In the US, 2021 could well be the EV breakthrough year. In February, EV sales were up 34% year-on-year in this country, while conventional car sales fell 5.4%, according to estimates from Morgan Stanley. Prognosticators in the EV specialty press are forecasting jumps as high as 70% in US EV sales for 2021 as a whole. Of course, they could be wrong. But big misses in EV forecasting have almost all been on the downside lately, expecting too few sales, not too many.

For Mainers, it’s notable that the big gainer in EV sales so far this year has been Ford’s Mustang Mach-E crossover, more than half of them with the all-drive feature that has helped make Subarus so ubiquitous in our wintry state.      

Automakers see no alternative to EVs. A major 2020 tightening in European Union carbon-emission caps – akin to the US tailpipe emission standards President Biden looks set to tighten up again – provided big impetus for last year’s surge in European EV sales. All-electric carmaker Tesla earned over $1.5 billion last year selling emission credits to automakers worldwide who exceeded such caps. Since the legacy automakers have given up on trying to meet the regulations by selling more fuel-efficient gasoline cars, EVs are the only way to avoid having to buy ever-more of the emission credits that have done so much to make Tesla profitable.

Reinforcing this turn to EVs is the fact that countries and cities worldwide, plus individual US states, are increasingly adopting outright bans on diesel and gasoline passenger vehicle sales. Most notably, California Gov. Gavin Newsom last September issued an executive order “requiring sales of all new passenger vehicles to be zero-emission by 2035.” California and other states that follow its emission rules – frequently including Maine, although not yet for the gasoline vehicle ban -- account for roughly 40% of all US auto sales. It’s even possible that Biden may adopt California’s rules at the federal level, according to press reports.

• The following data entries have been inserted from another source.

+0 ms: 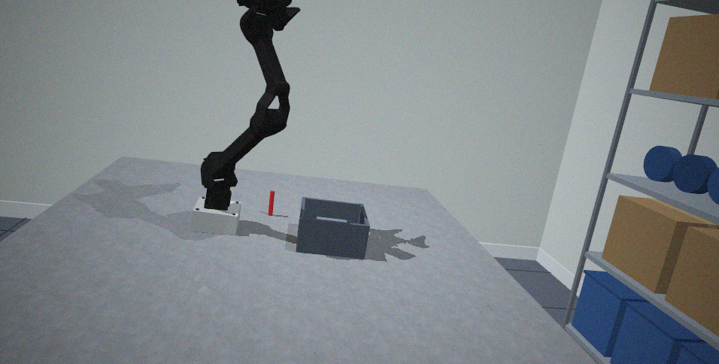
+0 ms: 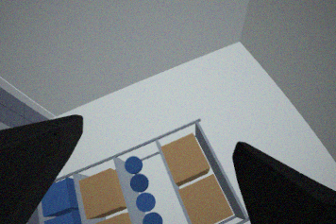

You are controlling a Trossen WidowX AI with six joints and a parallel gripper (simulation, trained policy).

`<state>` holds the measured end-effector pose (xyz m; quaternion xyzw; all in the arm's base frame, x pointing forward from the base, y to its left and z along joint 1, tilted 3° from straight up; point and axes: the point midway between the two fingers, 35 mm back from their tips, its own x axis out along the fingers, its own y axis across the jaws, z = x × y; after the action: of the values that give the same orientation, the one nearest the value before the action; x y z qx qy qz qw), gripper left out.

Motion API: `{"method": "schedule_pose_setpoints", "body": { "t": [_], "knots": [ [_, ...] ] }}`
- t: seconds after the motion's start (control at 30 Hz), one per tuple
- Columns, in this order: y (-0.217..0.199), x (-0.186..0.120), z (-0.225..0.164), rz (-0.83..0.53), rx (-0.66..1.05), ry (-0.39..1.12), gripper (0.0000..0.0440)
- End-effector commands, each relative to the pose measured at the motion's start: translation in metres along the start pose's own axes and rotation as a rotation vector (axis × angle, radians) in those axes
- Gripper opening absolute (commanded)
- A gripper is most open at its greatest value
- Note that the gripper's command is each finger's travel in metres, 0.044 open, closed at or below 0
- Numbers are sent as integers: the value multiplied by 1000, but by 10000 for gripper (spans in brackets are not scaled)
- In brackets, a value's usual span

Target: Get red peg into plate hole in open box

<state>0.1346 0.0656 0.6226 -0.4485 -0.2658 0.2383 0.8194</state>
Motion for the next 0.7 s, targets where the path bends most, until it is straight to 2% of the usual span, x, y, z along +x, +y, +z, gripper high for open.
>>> {"method": "schedule_pose_setpoints", "body": {
  "t": [0.0, 0.03, 0.2, 0.37, 0.67],
  "knots": [
    [-1, -1, -2, -9, 8, 6, 420],
    [-2, -2, -3, -22, 16, 13, 440],
    [2, -6, 4, -110, 48, 38, 440],
    [25, -4, 20, -166, 30, 48, 440],
    [91, 22, 36, -133, 60, 41, 440]
  ]
}}
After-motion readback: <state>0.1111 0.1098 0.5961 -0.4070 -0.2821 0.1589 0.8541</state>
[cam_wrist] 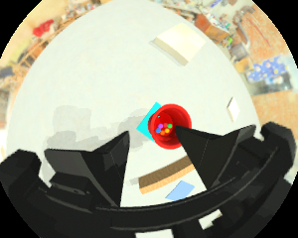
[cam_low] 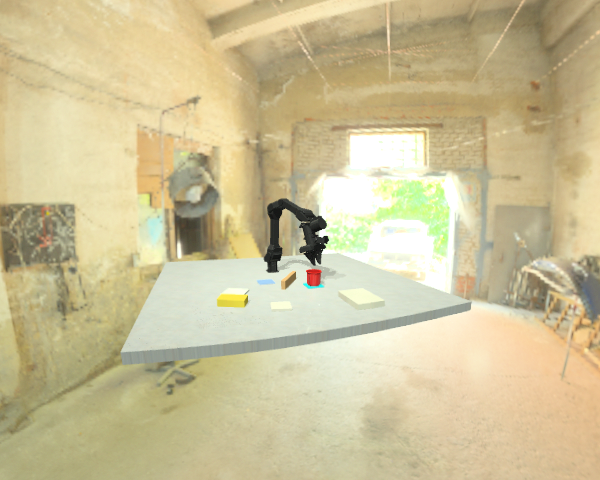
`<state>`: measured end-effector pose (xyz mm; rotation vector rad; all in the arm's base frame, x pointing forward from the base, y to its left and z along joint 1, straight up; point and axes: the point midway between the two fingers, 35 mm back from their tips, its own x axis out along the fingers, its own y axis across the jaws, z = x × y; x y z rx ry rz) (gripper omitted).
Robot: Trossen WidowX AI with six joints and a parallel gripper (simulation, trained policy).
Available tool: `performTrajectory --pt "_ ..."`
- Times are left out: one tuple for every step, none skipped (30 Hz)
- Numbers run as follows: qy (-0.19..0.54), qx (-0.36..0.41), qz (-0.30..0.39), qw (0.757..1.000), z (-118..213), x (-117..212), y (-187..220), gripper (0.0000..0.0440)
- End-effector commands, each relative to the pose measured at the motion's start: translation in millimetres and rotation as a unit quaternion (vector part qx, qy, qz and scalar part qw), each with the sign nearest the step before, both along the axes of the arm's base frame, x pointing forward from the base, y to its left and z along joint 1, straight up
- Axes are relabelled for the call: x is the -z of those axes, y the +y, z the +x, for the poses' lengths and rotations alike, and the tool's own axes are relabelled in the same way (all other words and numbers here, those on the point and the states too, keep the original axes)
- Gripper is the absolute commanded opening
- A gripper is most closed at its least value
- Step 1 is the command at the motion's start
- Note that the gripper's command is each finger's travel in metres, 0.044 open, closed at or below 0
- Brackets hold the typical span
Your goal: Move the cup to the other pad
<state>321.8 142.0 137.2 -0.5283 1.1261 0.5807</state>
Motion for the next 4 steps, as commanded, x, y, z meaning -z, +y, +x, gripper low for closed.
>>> performTrajectory --pt "-0.015 0.005 0.012 1.0 2.7 -14.8 -0.1 0.0342" --pt "-0.018 0.007 0.014 1.0 3.4 -18.2 -0.6 0.0364" --pt "-0.021 0.009 0.016 1.0 4.3 -21.6 -1.0 0.0387" --pt "-0.024 0.011 0.018 1.0 5.3 -24.7 -1.4 0.0411"
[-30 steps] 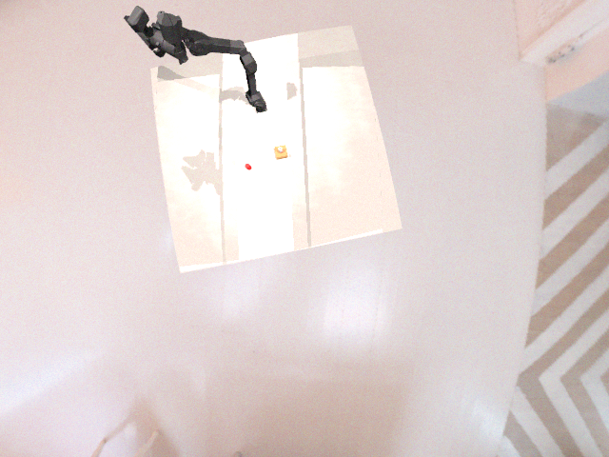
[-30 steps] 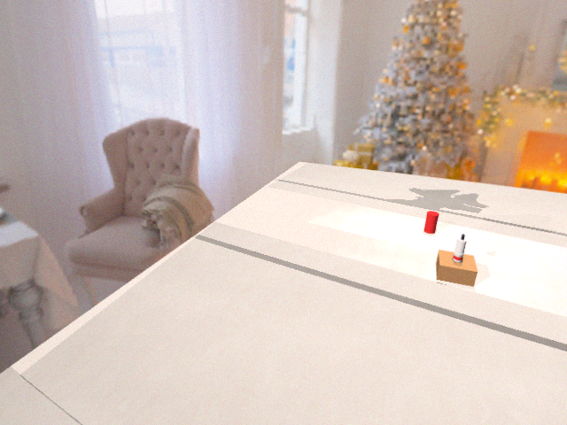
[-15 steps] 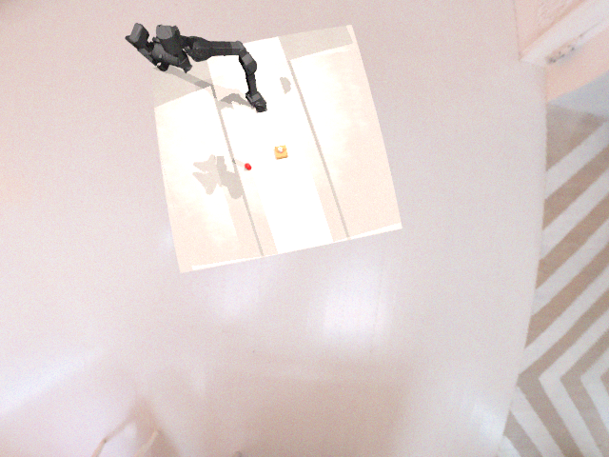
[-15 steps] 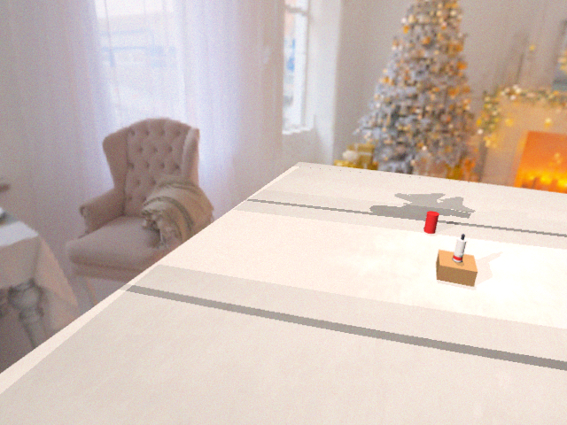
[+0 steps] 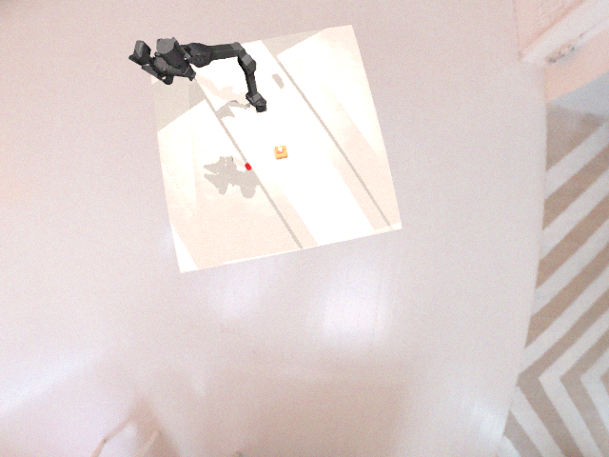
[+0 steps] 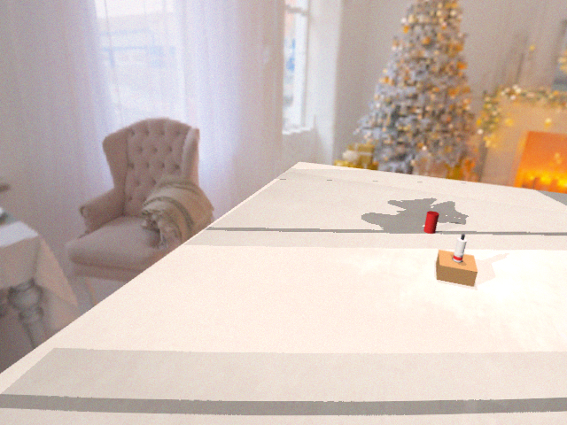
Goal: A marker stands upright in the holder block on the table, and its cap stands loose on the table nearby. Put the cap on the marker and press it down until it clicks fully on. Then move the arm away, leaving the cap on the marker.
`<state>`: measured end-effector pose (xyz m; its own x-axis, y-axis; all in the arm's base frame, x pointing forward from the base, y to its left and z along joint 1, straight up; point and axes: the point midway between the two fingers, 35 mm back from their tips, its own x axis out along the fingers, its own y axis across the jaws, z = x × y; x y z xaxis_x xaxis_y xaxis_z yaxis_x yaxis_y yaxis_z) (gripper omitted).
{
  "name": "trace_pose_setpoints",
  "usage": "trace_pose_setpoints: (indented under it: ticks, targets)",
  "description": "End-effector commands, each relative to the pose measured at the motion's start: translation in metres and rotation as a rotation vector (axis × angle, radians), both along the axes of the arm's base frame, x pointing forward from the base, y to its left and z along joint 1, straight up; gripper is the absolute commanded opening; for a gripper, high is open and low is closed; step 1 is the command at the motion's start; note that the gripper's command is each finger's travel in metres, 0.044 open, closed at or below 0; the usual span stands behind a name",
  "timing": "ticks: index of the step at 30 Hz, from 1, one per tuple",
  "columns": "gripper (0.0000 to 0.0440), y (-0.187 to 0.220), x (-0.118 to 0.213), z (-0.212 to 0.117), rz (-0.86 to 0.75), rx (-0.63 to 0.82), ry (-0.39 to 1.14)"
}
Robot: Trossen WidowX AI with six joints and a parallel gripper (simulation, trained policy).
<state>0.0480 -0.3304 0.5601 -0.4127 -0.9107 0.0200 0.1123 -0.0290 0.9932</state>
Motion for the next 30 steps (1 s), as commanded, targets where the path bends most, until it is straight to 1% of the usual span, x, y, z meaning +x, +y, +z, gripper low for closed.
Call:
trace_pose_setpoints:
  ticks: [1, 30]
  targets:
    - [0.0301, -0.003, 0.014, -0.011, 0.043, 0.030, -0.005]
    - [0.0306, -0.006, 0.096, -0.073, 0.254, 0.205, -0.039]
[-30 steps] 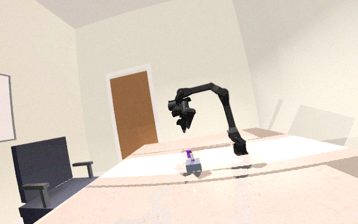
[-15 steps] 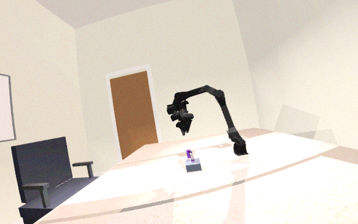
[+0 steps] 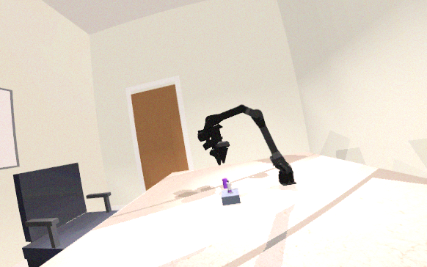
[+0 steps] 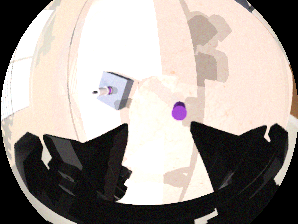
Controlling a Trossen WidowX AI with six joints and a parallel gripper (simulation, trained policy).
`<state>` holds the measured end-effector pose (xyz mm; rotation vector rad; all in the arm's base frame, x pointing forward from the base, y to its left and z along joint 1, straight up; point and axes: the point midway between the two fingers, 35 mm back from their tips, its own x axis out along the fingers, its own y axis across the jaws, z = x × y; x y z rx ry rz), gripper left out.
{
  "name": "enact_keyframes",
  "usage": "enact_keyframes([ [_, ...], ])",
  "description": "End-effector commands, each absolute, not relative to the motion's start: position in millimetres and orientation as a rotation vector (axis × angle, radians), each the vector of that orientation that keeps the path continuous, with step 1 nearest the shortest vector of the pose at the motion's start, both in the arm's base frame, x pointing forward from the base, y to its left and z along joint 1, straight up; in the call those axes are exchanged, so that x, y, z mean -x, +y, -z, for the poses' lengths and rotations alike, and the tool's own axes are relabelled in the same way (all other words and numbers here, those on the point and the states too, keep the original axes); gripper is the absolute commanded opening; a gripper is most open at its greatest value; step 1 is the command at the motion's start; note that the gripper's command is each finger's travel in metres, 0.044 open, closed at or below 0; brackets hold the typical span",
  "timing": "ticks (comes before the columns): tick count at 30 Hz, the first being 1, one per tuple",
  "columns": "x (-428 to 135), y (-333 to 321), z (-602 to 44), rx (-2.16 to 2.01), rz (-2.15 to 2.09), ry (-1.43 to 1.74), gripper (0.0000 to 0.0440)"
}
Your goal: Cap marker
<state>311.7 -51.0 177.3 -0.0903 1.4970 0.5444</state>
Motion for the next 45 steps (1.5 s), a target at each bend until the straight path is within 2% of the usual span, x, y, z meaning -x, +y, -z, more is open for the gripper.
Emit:
enact_keyframes([
  [1,-314,-59,-170,0.119,-0.534,1.517,0.0315],
  [30,-315,-68,-91,0.32,-0.596,1.679,0.0281],
  [41,-310,-65,-63,0.409,-0.659,1.692,0.0251],
  [45,-309,-64,-59,0.443,-0.674,1.689,0.0214],
])
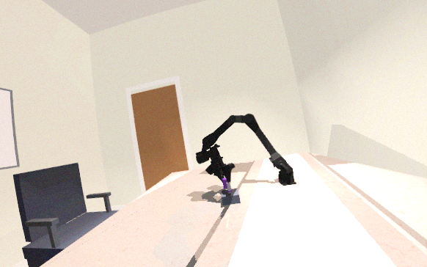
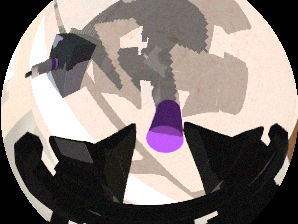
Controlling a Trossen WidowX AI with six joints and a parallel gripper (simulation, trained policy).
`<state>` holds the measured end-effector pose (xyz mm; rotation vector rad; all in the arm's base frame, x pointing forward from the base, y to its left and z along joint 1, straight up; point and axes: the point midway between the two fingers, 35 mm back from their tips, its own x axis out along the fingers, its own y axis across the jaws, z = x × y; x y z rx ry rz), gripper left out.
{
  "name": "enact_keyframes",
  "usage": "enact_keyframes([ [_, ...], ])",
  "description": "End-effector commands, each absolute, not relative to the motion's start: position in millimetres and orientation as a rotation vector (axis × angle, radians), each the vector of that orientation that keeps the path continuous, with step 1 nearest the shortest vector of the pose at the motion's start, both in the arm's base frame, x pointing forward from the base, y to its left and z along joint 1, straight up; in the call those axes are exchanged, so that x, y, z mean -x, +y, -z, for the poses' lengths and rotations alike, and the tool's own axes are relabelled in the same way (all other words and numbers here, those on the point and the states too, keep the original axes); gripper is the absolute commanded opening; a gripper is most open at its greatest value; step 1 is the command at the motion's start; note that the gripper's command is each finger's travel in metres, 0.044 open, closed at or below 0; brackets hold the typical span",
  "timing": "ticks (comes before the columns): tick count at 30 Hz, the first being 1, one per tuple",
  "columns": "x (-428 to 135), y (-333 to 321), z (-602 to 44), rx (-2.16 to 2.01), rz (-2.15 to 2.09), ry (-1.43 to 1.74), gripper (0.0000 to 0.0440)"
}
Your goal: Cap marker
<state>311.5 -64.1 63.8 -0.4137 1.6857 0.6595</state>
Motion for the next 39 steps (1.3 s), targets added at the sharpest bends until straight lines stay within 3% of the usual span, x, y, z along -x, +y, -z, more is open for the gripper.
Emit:
enact_keyframes([
  [1,-309,-64,-59,0.453,-0.673,1.686,0.0189],
  [6,-312,-63,-69,0.499,-0.671,1.656,0.0059],
  [22,-329,-33,-126,0.656,-0.679,1.523,0.0057],
  [39,-309,39,-158,0.711,-0.769,1.498,0.003],
])
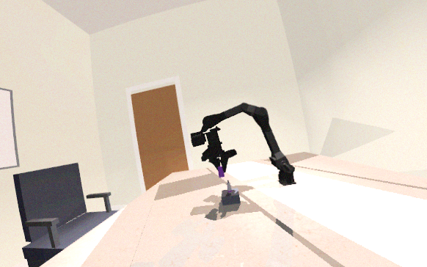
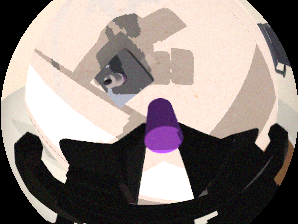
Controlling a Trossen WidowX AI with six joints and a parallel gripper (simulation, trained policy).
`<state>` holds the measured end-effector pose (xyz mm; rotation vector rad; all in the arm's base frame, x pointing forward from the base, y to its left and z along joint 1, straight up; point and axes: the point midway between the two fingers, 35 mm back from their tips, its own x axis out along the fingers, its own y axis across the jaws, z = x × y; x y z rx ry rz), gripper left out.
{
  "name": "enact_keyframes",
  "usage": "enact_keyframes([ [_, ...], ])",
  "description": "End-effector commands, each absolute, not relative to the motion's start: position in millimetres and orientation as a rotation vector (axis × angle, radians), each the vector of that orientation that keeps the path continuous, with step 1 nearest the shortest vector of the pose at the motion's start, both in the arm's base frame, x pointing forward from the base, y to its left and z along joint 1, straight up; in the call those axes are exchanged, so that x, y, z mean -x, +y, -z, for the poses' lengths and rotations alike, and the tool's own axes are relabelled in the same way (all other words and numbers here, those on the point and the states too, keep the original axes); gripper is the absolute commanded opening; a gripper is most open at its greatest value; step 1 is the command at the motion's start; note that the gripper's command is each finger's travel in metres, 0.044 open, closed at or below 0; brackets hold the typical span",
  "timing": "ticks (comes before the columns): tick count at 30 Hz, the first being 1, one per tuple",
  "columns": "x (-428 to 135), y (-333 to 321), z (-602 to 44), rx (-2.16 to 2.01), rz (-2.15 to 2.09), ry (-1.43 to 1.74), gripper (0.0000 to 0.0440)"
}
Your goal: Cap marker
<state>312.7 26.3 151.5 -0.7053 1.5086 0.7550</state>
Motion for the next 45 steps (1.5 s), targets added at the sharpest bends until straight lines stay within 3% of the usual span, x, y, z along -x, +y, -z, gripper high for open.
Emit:
enact_keyframes([
  [1,-307,43,-159,0.715,-0.775,1.497,0.0027],
  [14,-287,85,-169,0.766,-0.829,1.489,0.0],
  [45,-282,90,-110,0.795,-0.911,1.524,0.0],
])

Still, even if automakers are in a rush, will consumer tastes change that fast? A look back 100 years to the transition from horses to automobiles suggests radical transport change can come in the span of a single decade. In 1907, only 140,300 cars were registered in the entire US, according to Scientific American. By 1917, the number of registered cars had multiplied 33 times to almost 5 million.

Fast-forward to 2020. US sales of EVs totaled just 345,300, out of overall passenger vehicle sales of 14.5 million. Multiplying that 345,000 by 33, to match the 1907-17 surge, would push EV sales up to nearly 11.4 million by 2030. This is not a scientific forecast. It’s just an anecdotal demonstration of what’s possible. Looking ahead, though, it’s easy to imagine how momentum behind EVs may build in the 2030s, and gasoline and diesel vehicle sales collapse.

What factors will people consider in 2030 as they think about which new car to buy if well over half of new-car sales are electric? Will they worry about being able to get a decent price for a used gasoline car? How about replacement parts? Certainly, automakers won’t be designing sexy new models of the gasoline vehicles they are phasing out. If you think about it, who’ll want to be the last person on their block to buy a gasoline car?